With the abundance of channels and platforms populating today's media landscape, from online and mobile to traditional print and broadcast, marketers can employ various methods to communicate their brand messages. The nuances of communicating effectively are more critical now than ever.
There are several core tenets of pitching that every brand marketer should follow, whether you are pitching traditionally or using social media to connect.
Below are five essential tips to get you started, formulated from my experience over the past 15 years at The Salup Group, where we are continuously pitching journalists and producers and generating outstanding media coverage for clients in all industries.
1. Build a Media Outreach Strategy
Map out a plan of action for core messaging, target audience, key media, time of product launch, and follow up.
2. Consider Your Audience
You may have a message you want to communicate but WAIT, here are a few things you should think about:
• Break out the audiences: perceived, existing, desired.
• Who are you targeting?
• What do they read and watch?
• What media outlets and editors are you reaching out to?
• How do they prefer to be engaged?
• ALWAYS consider the media outlet you are pitching and who their readers and viewers are.
3. Develop a Media Outreach Protocol
Again, consider your audience! Not every writer or producer likes to be contacted or approached the same way.
• Mine the media landscape and research individual media contacts, look at their past stories, topics, or segments, and review their profiles on LinkedIn, Twitter, Google, approach accordingly.
• If you have the resources, subscribe to a media service like Cision or MyMediaInfo that provide some of the information mentioned above.
Mode of Contact
• Phone-usually seasoned media and very old school approach. I am a huge fan of the phone call but you must really know your media contact and your product. If you are going to call, send an email first to prep them, it's never fun to be caught off guard. Do not leave messages asking them to call you back.
• Email- Email is great if you have a good subject title and can capture media's attention but it can take 2-3 strategic follow up messages.
• Social Media
Twitter is a great way to reach out when pitching media. Some journalists actually welcome and prefer this method of outreach. However, Twitter pitching requires skill and finesse in the world of communication.
• Build a relationship with the media contact.
• Be a resource and offer information related to the topics they report on.
• Follow their tweets and pay attention to the topics they tweet about.
• Establish interactions around these tweets and build credibility as a resource on the topic.
• Don't ask them to direct message you.
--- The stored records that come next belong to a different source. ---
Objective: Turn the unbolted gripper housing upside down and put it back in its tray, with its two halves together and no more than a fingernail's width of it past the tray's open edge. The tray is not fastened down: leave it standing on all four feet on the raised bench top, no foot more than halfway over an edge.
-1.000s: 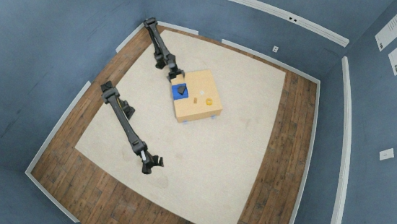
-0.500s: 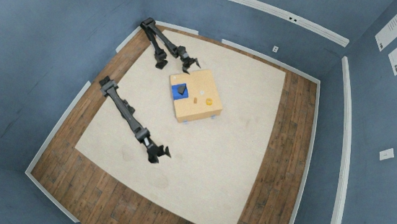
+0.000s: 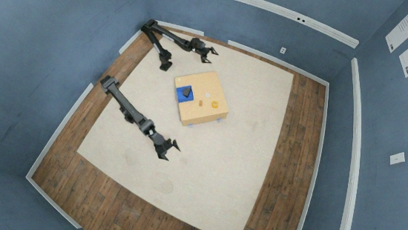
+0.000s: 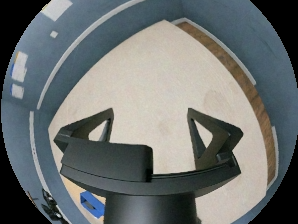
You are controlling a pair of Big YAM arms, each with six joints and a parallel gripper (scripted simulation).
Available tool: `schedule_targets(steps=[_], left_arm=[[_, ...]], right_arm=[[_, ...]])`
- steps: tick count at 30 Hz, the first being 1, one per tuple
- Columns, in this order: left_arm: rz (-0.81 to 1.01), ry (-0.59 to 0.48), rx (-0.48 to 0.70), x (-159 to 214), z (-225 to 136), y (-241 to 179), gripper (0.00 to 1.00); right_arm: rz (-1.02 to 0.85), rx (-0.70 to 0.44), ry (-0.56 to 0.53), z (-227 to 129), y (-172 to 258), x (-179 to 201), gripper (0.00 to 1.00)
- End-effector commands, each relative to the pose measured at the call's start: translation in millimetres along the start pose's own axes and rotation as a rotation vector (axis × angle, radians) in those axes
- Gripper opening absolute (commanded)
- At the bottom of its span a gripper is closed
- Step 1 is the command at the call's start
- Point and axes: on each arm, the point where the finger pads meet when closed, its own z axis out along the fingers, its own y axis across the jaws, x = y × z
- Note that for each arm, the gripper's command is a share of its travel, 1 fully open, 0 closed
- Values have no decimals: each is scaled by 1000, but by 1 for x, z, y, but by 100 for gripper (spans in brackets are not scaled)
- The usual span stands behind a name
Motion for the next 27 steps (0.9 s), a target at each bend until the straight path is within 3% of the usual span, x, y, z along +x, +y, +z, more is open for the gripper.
schedule_targets(steps=[1, 8, 11, 12, 21, 25, 27], left_arm=[[-23, -91, -143, -71, -9, 74, 100], [-50, -45, -325, -64, -27, 163, 100], [-52, -44, -348, -66, -32, 174, 100], [-49, -40, -317, -62, -25, 160, 100], [-68, -36, -584, -81, -92, 272, 100], [-66, -55, -684, -99, -130, 304, 100], [-66, -55, -684, -99, -130, 304, 100]], right_arm=[[-100, -50, -136, -32, 27, -22, 100], [-198, -124, -244, -63, 67, -28, 100], [-210, -141, -272, -72, 76, -36, 100], [-177, -130, -224, -51, 65, -29, 100], [-310, -216, -387, -109, 113, -30, 100], [-352, -255, -450, -130, 132, -29, 100], [-352, -255, -450, -130, 132, -29, 100]])
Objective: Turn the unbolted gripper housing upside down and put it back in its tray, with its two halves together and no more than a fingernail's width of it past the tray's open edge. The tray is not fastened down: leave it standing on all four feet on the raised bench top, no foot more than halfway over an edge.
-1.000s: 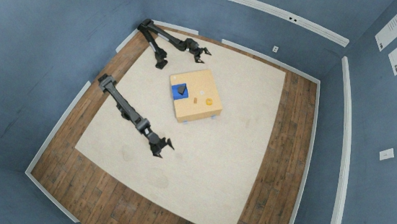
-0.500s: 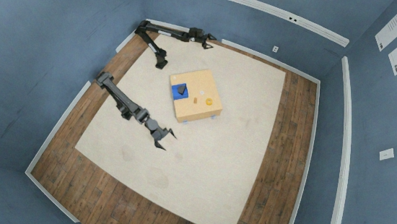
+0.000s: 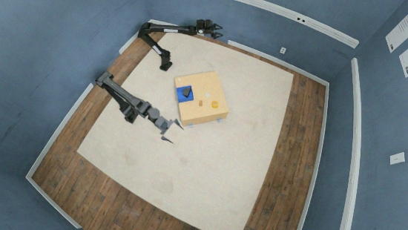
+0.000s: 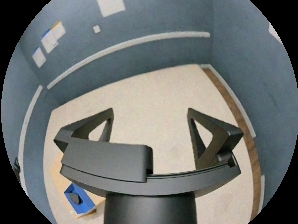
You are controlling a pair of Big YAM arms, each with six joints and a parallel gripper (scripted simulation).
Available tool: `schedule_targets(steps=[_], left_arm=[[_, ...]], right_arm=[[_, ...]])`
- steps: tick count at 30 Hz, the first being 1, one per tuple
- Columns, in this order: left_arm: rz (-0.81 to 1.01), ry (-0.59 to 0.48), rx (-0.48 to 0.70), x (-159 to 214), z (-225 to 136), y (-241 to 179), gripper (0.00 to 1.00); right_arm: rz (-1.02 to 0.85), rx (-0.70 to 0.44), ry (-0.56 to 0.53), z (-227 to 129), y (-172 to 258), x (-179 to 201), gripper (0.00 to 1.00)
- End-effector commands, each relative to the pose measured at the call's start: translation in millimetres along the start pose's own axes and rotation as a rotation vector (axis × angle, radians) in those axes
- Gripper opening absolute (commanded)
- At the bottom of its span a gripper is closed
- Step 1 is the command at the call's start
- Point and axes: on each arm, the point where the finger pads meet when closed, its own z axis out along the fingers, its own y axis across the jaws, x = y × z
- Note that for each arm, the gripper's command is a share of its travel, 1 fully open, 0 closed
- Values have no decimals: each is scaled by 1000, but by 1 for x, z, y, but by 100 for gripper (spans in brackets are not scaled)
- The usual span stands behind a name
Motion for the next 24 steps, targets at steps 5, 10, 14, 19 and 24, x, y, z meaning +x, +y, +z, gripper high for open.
schedule_targets(steps=[5, 10, 14, 19, 24], left_arm=[[-30, -79, -156, -73, -6, 86, 100], [-46, -76, -288, -82, -25, 145, 100], [-51, -105, -366, -103, -50, 177, 100], [-57, -92, -413, -100, -55, 199, 100], [-63, -80, -482, -100, -66, 228, 100]], right_arm=[[-104, -75, -177, -39, 41, -42, 100], [-153, -111, -258, -61, 63, -54, 100], [-178, -141, -317, -79, 79, -66, 100], [-188, -163, -319, -78, 86, -60, 100], [-207, -174, -369, -95, 94, -67, 100]])
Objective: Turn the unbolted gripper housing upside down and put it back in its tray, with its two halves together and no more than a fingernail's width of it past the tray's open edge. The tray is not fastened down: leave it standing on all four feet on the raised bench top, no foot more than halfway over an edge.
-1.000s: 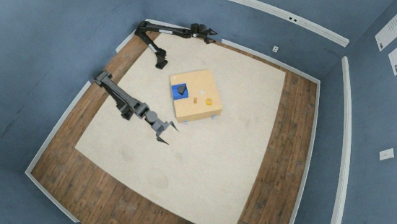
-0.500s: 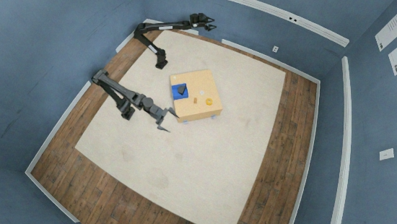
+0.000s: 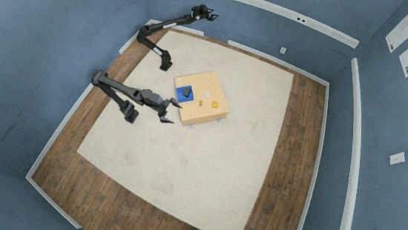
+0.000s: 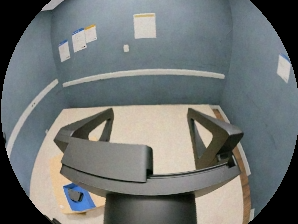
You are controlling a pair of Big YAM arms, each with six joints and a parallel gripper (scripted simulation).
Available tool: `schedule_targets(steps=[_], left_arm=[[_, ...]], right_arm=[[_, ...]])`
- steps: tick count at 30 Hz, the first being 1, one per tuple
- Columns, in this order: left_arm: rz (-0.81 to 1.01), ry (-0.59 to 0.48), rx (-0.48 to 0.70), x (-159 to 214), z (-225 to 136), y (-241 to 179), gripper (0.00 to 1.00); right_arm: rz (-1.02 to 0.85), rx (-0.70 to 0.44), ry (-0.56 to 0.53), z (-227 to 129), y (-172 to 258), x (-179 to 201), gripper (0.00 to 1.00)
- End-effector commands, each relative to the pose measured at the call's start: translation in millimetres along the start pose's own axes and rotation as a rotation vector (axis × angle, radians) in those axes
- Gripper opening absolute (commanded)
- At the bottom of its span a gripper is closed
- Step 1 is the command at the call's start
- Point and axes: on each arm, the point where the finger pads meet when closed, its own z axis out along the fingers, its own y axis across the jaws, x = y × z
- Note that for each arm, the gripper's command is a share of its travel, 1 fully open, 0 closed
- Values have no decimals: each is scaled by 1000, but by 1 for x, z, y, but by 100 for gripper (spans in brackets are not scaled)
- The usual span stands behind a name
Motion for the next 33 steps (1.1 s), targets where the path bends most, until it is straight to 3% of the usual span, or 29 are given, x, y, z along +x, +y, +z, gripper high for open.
schedule_targets(steps=[1, 11, 12, 15, 18, 20, 22, 33], left_arm=[[-30, -54, -78, -48, 1, 39, 100], [-31, -64, -142, -58, -5, 68, 100], [-27, -68, -141, -59, -6, 68, 100], [20, -73, -143, -64, -11, 70, 100], [19, -21, -141, -26, -12, 69, 100], [21, -48, -149, -43, -15, 73, 100], [23, -42, -151, -37, -16, 73, 100], [6, -18, -158, -17, -8, 77, 100]], right_arm=[[-48, -7, -99, -18, 9, -27, 100], [-62, -21, -164, -31, 18, -54, 100], [-59, -21, -122, -22, 17, -31, 100], [-60, -23, -101, -13, 18, -18, 100], [-36, -17, -42, -10, 15, -6, 100], [-52, -27, -115, -15, 20, -42, 100], [-55, -29, -151, -26, 22, -62, 100], [-57, -31, -176, -33, 23, -78, 100]])
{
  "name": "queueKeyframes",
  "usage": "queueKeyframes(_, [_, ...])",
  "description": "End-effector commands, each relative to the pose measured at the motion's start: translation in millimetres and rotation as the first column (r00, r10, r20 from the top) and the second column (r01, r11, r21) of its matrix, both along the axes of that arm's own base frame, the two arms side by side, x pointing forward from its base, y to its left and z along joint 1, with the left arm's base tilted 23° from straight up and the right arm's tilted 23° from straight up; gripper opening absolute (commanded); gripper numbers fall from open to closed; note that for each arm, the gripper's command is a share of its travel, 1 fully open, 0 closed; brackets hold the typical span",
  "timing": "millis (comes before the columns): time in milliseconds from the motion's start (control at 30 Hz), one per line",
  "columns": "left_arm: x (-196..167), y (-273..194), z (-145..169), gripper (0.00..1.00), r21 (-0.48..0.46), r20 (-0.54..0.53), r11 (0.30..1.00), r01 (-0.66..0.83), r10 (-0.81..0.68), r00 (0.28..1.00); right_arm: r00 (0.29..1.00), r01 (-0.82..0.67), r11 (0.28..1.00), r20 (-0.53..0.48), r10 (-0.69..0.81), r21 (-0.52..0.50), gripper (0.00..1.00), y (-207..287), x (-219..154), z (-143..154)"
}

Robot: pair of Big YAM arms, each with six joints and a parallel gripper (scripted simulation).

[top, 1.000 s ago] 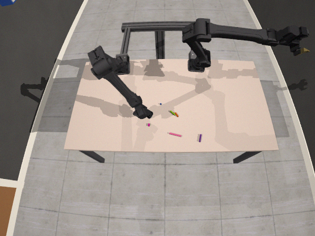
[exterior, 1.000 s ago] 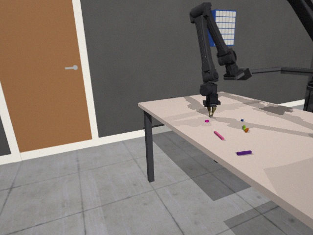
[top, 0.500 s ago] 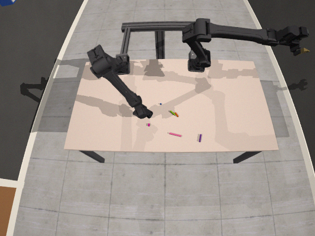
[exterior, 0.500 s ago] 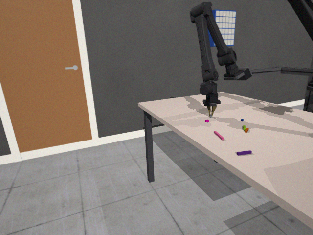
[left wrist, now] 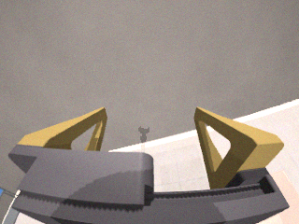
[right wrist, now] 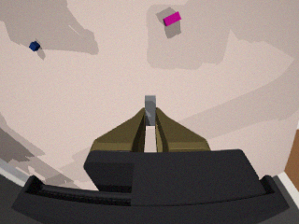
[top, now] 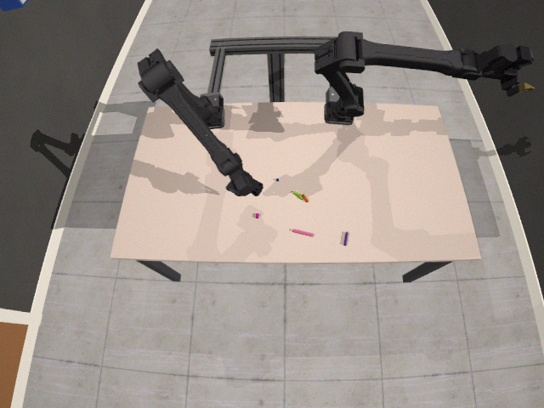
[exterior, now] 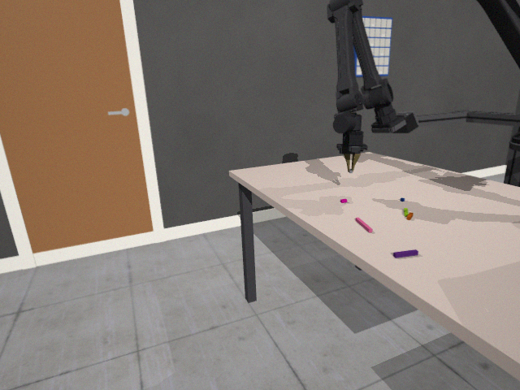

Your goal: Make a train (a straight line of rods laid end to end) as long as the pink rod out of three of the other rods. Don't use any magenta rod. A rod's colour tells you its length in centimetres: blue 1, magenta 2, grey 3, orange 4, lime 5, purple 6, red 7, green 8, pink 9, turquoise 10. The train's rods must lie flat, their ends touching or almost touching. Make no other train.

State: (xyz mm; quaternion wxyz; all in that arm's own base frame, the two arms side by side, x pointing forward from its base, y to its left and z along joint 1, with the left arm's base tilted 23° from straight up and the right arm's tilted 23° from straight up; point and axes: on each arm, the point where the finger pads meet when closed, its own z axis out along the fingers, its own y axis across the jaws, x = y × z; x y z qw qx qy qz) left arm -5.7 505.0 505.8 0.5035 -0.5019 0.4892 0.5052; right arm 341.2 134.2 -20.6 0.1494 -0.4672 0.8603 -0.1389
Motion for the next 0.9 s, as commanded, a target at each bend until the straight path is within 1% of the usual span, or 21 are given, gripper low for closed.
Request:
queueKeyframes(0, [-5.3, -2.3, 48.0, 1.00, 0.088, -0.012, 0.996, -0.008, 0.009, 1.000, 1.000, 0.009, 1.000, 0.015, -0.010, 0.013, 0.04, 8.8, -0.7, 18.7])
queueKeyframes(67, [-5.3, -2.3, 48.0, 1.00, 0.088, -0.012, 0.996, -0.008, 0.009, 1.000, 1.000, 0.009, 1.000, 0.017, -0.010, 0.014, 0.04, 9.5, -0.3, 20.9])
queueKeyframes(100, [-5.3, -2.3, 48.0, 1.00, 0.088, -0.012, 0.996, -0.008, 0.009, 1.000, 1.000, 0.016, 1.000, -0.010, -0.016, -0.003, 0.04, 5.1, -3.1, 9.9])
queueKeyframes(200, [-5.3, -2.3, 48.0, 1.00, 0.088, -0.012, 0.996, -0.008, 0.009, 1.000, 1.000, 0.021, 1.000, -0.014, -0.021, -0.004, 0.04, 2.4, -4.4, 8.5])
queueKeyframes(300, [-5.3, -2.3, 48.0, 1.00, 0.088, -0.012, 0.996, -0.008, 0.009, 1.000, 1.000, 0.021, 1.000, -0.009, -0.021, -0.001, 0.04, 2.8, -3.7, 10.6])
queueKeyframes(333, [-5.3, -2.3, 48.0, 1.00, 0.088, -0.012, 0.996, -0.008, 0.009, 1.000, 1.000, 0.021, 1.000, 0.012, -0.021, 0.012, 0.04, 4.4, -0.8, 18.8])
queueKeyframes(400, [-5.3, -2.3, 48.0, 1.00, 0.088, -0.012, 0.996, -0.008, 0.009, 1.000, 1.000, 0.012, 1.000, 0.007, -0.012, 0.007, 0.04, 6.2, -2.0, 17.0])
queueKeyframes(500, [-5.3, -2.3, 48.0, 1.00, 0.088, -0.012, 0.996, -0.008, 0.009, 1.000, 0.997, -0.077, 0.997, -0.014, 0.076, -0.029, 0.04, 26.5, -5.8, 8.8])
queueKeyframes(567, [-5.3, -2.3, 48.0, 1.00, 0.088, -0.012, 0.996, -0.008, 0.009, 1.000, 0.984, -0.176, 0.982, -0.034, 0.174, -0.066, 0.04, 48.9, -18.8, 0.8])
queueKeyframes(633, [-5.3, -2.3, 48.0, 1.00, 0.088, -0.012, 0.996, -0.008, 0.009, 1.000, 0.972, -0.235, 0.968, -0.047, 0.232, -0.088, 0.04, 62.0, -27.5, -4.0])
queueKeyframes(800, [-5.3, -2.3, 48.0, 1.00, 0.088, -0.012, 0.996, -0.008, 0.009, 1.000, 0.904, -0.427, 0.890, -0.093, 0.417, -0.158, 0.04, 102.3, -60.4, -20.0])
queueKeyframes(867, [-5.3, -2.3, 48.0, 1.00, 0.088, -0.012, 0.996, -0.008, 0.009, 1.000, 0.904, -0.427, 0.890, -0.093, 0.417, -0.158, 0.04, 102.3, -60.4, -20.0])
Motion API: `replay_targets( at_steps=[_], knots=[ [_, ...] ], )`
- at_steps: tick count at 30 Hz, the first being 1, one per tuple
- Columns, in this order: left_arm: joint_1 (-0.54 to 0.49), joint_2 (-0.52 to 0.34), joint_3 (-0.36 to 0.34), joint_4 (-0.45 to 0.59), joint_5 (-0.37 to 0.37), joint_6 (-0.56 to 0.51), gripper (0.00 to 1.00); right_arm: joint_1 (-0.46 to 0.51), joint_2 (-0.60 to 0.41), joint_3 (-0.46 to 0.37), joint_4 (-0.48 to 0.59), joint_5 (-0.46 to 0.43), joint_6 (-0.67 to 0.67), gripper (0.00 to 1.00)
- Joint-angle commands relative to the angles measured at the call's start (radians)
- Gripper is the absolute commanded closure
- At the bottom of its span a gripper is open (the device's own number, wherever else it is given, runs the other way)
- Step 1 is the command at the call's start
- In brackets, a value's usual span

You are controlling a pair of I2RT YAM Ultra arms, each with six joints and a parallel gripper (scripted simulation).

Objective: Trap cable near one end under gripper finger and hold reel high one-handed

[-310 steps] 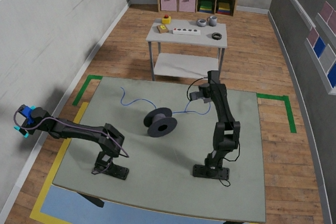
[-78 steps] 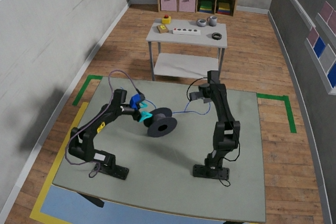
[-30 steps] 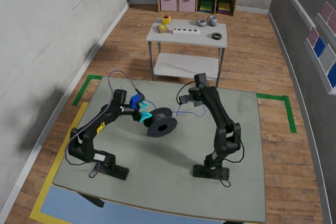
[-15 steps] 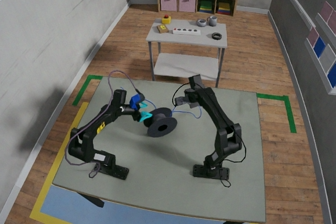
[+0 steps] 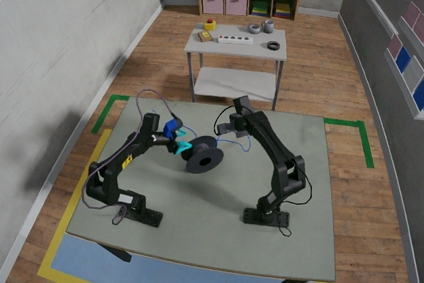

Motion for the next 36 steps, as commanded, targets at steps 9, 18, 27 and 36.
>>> replay_targets(
  at_steps=[9,18,27,36],
  knots=[
    [0.005,-0.023,-0.011,-0.001,0.013,0.002,0.25,-0.007,-0.022,0.111,-0.073,-0.005,0.013,1.0],
    [0.007,-0.017,0.005,-0.008,0.014,0.004,0.25,0.062,-0.011,0.082,-0.037,0.044,0.062,1.0],
    [0.009,-0.01,0.019,-0.012,0.014,0.005,0.25,0.054,0.002,0.071,-0.033,0.056,0.071,1.0],
    [0.011,0.002,0.039,-0.014,0.014,0.006,0.25,0.065,0.012,0.117,-0.069,0.048,0.068,1.0]
  ],
)
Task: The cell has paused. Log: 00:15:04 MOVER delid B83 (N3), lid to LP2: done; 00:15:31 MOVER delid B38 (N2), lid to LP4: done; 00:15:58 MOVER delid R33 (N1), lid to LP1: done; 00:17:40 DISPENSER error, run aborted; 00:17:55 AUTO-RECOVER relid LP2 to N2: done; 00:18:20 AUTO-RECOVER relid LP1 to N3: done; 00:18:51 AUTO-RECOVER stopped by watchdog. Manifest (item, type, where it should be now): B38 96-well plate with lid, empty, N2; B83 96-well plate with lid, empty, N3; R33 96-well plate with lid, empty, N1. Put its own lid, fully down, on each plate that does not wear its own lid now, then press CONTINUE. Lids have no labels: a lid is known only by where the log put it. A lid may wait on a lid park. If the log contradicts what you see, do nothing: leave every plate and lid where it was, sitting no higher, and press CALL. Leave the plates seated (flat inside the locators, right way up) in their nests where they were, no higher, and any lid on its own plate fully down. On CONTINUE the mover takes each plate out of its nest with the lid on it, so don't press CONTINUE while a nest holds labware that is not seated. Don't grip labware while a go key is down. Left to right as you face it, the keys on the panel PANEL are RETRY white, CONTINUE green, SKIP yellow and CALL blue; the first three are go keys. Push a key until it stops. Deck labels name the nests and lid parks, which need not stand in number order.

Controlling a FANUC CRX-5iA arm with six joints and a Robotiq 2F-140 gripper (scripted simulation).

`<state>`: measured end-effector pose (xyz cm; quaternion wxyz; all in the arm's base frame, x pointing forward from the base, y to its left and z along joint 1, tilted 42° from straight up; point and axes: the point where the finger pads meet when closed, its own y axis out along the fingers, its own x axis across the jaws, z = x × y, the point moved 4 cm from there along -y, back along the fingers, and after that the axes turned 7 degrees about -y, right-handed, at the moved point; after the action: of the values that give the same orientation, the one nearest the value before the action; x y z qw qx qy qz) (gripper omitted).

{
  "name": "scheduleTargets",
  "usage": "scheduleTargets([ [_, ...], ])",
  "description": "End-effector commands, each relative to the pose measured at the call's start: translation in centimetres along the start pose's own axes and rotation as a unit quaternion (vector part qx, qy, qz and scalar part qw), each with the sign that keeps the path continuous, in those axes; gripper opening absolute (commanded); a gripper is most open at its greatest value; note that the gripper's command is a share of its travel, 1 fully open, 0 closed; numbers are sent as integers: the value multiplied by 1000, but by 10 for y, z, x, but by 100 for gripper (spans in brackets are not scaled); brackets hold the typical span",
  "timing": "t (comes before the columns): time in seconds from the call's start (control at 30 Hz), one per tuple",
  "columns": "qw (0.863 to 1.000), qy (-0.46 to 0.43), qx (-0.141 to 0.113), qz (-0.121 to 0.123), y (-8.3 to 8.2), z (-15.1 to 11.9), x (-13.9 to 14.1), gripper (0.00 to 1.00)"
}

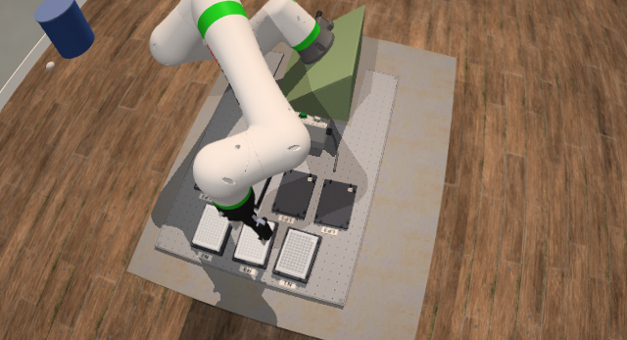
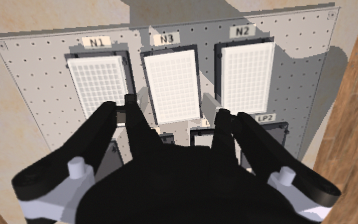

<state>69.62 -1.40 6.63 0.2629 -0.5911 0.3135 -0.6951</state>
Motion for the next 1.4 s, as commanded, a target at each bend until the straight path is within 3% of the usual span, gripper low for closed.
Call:
scheduleTargets([
  [0.0,992,-123,0,0,0,0,0,66],
  [1.37,992,-123,0,0,7,0,0,66],
])
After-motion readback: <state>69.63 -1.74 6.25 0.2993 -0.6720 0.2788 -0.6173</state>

You can DM them for contact info but not immediately.
Facebook is strictly a social hub for friends, sorry.
If you are friends with an editor/producer/writer on Facebook, you can ask them for their work email and let them know you are sending a pitch but don't do it on Facebook.
As for Pinterest, Instagram, Foursquare, LinkedIn and Google Plus, these are terrific channels to learn what your media contacts are talking about and covering but unless they ask to be "pinged" here, stick to email or their preferred method of contact.
4. Create Savvy and Interesting Brand Messaging
Design your messages for each platform i.e Twitter -140 characters; TV producers typically want a visual concept paired with actionable tips and advice their viewers can easily follow and do at home.
• Engage media, relate to topics they cover, identify how your brand fits into the mix.
• Don't just tell them about your product. How can you or your product be valuable to their audience? Offer several broad ideas focused beyond your product or brand.
• Start your pitch letter with a question and immediately engage media as opposed to telling them about your brand.
5. Timing & Launch
Cross reference your outreach and launch time with each outlets media calendar unless you have breaking news.
• Understand the lead time of content published on each media platform from real time twitter feeds to long lead magazines and match your campaign outreach and messaging to meet these time frames.
• Use Your Time Wisely
Don't ask an online media outlet to write about your product if the launch is six months away, their readers won't be able to buy your product now and it will be a challenge to remind them six months later. Your time is better spent working on pitching a magazine or national television show. Of course it's a great opportunity to introduce yourself to the online editor and ask them to "keep you under consideration" and offer to reach out at a later date.
Good luck launching your public relations campaign and just remember, the key is understanding how all of the above channels and platforms work. Particularly, who is the media's audience and how do these journalists and producers prefer to be engaged. From there, you can shape your messages so that when you do communicate, it's in a language they are receptive to.
Not to date myself, BUT, when I first started, we mailed press kits and used the telephone for follow up! I still feel using the phone is a great way to connect with a person, but now, I always email first, even if I have a great relationship with the journalist or producer. It's a nice way to initially reach out and let your contact know you might be calling. This way when you do talk, you'll have their full attention.